教養ドキュメントファンクラブ

自称「教養番組評論家」、公称「謎のサラリーマン」の鷺がツッコミを混じえつつ教養番組の内容について解説。かつてのニフティでの伝説(?)のHPが10年の雌伏を経て新装開店。

3/4 NHK 歴史秘話ヒストリア「まんぷく家族が生んだ魔法のラーメン」

 今回は非常に好評な朝ドラ「まんぷく」(前作が放送事故レベルでひどかったから、普通のドラマを作ったらあれよりは名作には絶対なるわな)のタイアップ企画、と言うか、これまでの展開とこれからの展開のダイジェスト?

 安藤百福が妻の仁子と結婚したのは1945年、京都のホテルの受付をしていた仁子に百福が一目惚れして猛アタックしたのだとか。この時に百福は「私が仕事をする 家庭は任せる 食べるものには苦労させない」と約束したそうな。男としての覚悟を示す立派な言葉ではあるが、今時なら「男尊女卑」と非難されるかな? 

 結婚後の百福はこの約束を果たすべく猛然といろいろな事業を行う(ドラマで出てきた製塩業なんかも)。しかしある事業で失敗して大借金を抱え込み、とうとう私財を差し押さえられる羽目に。

 ここで彼が逆転をかけて取り組んだのがチキンラーメンの開発。開発は難航するが、天ぷらから麺を揚げるというアイディアが浮かび、1年後で開発に成功、チキンラーメンは日本の食卓を変革させる大ヒット商品となる

 という辺りで15分で今までの朝ドラのストーリーをダイジェストしてしまった。しかしこうして見ると、今の朝ドラは安藤百福はあくまでモデルと言っているが、実際はかなり事実に忠実にドラマにしているのが分かる

 この後がカップヌードルの開発になるが、これを思いついたのはチキンラーメンアメリカで販売しようとした時、アメリカにはどんぷりも箸もなく、商談相手がチキンラーメンを紙コップで作ってフォークで食べたのを見てとのこと。どこでも作って食べられるラーメンを開発したら世界で勝負できると考えたらしい。

 これの開発でも麺をカップに機械で入れることが出来ないという問題やらどうやって蓋をするかなんて問題があったらしいが、麺については麺にカップをかぶせてひっくり返すというアイディアで解決、蓋については飛行機の機内で見たマカダミアナッツの包装を参考にしたとかで解決している。そうして開発したカップヌードルは見事に成功するのだが、これの販売に拍車がかかったのが例の「浅間山荘事件」。機動隊員がカップヌードルを食べる姿のインパクトがかなりの宣伝になり、若者のお手軽食だけでなく、24時間戦うビジネスマンの戦闘食にもなった次第。そしてついには世界も取る。

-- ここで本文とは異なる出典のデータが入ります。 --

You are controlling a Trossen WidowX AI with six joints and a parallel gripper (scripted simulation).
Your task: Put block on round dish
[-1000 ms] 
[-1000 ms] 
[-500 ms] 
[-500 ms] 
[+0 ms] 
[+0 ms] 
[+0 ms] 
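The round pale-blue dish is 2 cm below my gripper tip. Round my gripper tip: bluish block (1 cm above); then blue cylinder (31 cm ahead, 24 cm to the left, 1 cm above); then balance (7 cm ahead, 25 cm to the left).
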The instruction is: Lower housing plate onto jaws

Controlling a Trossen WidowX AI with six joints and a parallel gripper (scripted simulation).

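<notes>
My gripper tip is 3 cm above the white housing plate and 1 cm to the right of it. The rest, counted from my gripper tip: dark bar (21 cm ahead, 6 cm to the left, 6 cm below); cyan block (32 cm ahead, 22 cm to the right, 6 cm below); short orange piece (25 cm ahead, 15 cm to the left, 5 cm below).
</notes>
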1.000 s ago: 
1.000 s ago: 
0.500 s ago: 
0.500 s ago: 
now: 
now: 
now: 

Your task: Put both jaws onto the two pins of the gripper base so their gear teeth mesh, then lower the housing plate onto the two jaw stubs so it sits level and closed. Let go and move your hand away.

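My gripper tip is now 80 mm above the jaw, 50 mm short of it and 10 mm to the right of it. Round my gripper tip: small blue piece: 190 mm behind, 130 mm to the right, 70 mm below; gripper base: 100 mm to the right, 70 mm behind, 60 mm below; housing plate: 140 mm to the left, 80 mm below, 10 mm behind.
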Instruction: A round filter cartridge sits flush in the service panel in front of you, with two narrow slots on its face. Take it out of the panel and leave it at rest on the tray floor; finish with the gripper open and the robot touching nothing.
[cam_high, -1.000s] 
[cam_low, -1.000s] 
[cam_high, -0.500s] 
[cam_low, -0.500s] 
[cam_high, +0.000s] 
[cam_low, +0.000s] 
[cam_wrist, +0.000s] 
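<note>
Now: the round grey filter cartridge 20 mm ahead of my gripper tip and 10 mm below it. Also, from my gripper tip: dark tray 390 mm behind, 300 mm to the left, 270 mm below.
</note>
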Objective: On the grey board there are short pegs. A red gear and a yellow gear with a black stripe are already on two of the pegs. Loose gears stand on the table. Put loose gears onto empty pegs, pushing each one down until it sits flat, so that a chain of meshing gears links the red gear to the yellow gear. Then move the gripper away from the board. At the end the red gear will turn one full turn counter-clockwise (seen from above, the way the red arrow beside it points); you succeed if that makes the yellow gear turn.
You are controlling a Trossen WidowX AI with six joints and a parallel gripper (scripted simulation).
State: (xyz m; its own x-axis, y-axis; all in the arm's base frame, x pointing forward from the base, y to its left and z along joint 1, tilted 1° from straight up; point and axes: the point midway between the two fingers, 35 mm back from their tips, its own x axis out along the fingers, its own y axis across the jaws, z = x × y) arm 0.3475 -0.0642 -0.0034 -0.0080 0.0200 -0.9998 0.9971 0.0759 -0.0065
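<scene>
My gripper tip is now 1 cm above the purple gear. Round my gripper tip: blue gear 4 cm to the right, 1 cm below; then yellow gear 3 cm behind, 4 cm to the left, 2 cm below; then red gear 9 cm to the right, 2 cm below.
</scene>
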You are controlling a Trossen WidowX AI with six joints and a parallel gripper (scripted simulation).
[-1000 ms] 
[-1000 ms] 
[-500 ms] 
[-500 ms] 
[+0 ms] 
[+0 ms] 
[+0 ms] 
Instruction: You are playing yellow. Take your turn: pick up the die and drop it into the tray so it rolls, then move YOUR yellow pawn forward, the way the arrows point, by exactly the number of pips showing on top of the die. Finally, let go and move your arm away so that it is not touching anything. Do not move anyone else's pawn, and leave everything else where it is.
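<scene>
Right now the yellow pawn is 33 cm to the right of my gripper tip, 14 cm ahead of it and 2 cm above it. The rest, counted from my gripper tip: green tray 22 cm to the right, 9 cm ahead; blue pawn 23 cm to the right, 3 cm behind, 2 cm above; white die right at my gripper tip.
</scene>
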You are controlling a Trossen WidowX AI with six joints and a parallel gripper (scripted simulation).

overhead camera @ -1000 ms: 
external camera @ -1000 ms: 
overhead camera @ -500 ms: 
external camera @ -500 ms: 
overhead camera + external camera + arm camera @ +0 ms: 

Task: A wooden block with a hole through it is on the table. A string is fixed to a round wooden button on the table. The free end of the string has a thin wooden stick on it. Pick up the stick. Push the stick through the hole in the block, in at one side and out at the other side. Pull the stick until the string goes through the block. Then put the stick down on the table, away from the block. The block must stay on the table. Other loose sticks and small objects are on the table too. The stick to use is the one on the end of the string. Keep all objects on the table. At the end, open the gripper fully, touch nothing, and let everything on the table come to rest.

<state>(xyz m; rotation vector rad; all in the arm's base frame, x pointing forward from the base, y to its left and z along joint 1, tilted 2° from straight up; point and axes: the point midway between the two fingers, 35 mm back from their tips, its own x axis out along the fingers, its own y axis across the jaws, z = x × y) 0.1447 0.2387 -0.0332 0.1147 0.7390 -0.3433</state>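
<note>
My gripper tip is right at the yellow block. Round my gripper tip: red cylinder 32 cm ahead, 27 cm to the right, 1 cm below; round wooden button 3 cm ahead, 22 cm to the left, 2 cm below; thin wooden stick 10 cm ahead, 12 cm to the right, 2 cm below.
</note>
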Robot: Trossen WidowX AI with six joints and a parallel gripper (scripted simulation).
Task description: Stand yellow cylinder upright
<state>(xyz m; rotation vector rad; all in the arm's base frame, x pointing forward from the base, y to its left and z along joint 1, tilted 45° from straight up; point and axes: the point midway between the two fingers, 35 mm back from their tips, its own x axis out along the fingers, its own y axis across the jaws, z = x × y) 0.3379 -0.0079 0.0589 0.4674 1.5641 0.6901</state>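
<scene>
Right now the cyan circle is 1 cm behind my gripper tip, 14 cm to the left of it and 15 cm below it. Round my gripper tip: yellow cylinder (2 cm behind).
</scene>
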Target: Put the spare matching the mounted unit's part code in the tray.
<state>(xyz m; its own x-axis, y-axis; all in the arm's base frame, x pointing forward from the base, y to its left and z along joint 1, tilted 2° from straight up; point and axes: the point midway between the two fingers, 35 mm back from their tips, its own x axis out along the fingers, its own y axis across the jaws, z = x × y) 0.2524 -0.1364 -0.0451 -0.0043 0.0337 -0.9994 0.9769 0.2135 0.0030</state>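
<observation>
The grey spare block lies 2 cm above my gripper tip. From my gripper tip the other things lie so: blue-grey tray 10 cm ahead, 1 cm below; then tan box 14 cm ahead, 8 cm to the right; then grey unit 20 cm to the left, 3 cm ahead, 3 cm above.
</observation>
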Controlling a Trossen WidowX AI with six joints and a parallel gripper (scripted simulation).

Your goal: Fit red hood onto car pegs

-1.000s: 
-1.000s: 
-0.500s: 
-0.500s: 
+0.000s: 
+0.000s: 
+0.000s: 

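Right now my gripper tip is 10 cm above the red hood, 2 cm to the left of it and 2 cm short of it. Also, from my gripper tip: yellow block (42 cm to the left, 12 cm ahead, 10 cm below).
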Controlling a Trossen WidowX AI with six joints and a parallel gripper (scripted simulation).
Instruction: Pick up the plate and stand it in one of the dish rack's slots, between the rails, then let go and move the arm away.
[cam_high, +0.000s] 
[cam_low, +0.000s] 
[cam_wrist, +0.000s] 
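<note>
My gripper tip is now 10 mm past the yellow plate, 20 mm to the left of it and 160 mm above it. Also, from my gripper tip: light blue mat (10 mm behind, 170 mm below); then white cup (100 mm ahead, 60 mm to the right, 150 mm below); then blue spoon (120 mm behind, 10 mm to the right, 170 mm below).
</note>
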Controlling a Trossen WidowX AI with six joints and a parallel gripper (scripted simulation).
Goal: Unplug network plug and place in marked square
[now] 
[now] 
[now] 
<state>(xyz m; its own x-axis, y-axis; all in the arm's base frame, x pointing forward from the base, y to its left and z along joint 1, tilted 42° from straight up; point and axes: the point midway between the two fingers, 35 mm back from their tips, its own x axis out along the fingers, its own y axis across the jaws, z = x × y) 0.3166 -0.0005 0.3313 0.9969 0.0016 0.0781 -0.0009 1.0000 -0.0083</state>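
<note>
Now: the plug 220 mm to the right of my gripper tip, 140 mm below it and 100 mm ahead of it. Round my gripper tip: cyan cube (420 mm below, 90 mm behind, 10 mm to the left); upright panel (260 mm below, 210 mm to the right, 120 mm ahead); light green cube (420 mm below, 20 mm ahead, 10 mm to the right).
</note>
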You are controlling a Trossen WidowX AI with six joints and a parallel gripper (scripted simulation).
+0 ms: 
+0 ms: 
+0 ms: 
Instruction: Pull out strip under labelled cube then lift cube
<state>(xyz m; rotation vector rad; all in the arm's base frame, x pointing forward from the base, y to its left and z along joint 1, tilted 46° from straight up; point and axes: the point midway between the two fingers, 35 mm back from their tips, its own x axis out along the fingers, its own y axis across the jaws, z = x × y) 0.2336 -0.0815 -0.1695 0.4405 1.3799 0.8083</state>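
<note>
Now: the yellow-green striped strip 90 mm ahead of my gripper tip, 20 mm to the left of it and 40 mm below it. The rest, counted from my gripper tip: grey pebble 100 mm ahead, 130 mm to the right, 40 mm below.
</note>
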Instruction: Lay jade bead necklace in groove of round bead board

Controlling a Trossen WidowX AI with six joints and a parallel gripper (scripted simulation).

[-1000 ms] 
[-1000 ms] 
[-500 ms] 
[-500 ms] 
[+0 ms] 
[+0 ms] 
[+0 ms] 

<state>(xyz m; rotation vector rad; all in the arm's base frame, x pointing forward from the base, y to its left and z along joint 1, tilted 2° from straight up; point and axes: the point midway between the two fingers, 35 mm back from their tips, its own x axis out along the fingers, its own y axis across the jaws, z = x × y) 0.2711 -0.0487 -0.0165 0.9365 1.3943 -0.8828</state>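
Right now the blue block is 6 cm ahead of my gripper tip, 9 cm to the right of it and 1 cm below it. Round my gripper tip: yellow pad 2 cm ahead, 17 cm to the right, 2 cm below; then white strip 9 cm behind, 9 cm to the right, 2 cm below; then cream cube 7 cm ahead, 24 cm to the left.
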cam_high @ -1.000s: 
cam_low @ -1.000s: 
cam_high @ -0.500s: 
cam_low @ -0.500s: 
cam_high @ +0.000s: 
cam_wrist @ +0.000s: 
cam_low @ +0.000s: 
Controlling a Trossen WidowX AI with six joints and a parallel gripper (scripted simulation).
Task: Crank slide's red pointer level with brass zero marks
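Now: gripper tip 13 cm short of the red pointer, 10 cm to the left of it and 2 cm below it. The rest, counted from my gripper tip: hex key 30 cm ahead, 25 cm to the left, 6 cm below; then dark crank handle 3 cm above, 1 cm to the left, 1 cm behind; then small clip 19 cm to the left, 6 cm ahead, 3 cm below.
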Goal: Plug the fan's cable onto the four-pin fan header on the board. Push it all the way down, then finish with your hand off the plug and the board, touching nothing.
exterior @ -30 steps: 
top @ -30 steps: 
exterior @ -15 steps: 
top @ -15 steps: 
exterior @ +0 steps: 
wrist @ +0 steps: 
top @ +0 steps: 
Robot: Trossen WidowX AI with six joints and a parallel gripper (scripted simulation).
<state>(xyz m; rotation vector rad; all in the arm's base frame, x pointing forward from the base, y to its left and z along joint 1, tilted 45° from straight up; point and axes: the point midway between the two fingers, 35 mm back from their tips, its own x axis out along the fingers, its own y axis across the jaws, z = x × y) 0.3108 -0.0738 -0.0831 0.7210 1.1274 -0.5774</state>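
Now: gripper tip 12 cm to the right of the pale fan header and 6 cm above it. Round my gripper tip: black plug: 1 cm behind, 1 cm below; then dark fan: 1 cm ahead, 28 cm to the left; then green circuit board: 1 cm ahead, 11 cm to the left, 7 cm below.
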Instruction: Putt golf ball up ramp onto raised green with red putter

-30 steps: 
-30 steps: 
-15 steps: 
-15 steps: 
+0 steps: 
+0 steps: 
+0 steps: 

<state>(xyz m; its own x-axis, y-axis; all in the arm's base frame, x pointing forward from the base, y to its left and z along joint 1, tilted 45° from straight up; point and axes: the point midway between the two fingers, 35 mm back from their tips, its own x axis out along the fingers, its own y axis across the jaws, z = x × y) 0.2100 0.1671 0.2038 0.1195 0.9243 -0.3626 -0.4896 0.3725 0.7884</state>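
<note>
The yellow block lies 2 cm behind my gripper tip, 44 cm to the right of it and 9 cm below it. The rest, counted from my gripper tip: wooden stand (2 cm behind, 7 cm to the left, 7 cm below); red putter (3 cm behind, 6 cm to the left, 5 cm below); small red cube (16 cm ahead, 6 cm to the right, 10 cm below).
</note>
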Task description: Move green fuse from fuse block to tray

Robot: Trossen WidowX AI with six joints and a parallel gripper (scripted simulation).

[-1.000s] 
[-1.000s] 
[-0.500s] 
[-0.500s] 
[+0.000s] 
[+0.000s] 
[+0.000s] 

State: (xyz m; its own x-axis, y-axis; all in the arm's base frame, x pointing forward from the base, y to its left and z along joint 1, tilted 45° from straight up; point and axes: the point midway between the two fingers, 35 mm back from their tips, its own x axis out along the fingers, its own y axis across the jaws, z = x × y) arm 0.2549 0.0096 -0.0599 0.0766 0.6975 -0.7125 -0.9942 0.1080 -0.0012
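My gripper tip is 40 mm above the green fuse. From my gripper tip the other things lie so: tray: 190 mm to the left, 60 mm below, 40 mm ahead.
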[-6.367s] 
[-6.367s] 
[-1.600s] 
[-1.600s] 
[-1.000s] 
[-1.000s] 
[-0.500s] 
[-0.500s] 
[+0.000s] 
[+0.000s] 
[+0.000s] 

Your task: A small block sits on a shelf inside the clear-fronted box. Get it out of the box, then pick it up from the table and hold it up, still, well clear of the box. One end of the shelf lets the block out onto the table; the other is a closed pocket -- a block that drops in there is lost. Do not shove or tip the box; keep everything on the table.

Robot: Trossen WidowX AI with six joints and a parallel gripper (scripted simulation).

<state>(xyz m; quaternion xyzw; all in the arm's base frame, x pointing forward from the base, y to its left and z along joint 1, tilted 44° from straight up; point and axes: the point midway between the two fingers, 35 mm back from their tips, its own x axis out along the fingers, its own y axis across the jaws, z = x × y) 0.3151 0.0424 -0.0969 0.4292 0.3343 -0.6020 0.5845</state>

 ただ百福も常に成功を収めていたわけではなく、カップヌードルの次にはカップライスで大失敗しているとか。日本で米が余っているという話を聞いた彼は、「これからは米だ!」とばかりに総力を挙げて開発したが、出来上がった商品は全く売れずに撤退する羽目になったとか。そう言えばそういう商品が一瞬だけ出ていた記憶が私にもある。確かにあの時の世間の反応は「わざわざご飯をそんなものにしなくても」だったはずだ。

 やがて社長職を退いた百福は、長男の宏基に社長職を譲るのだが、一つ商品をじっくり完璧に開発する百福と、いろいろなアイディアを試してカップヌードルの次の商品を開発しようとする宏基との考え方の違いで両者が激しく対立、「俺が辞めるか、お前が辞めるか」というかなりやばい状態までなったらしい。しかしこの時は百福の性格をよく心得ている仁子が間を取り持って両者の関係改善を図り、やがては百福も宏基の考え方に理解を示すようになったとか。

 とまあ残りの30分でこれからの展開もダイジェストしてくれました。ところでかなり不評で視聴率も低空飛行をしている大河ドラマ「いだてん」ですが、放送直前にヒストリアがそのストーリーを45分でダイジェストしてしまったせいで、「もうわざわざドラマを見る必要がない」となったのも不評の一因との説がある(笑)。果たして良いのか、これで。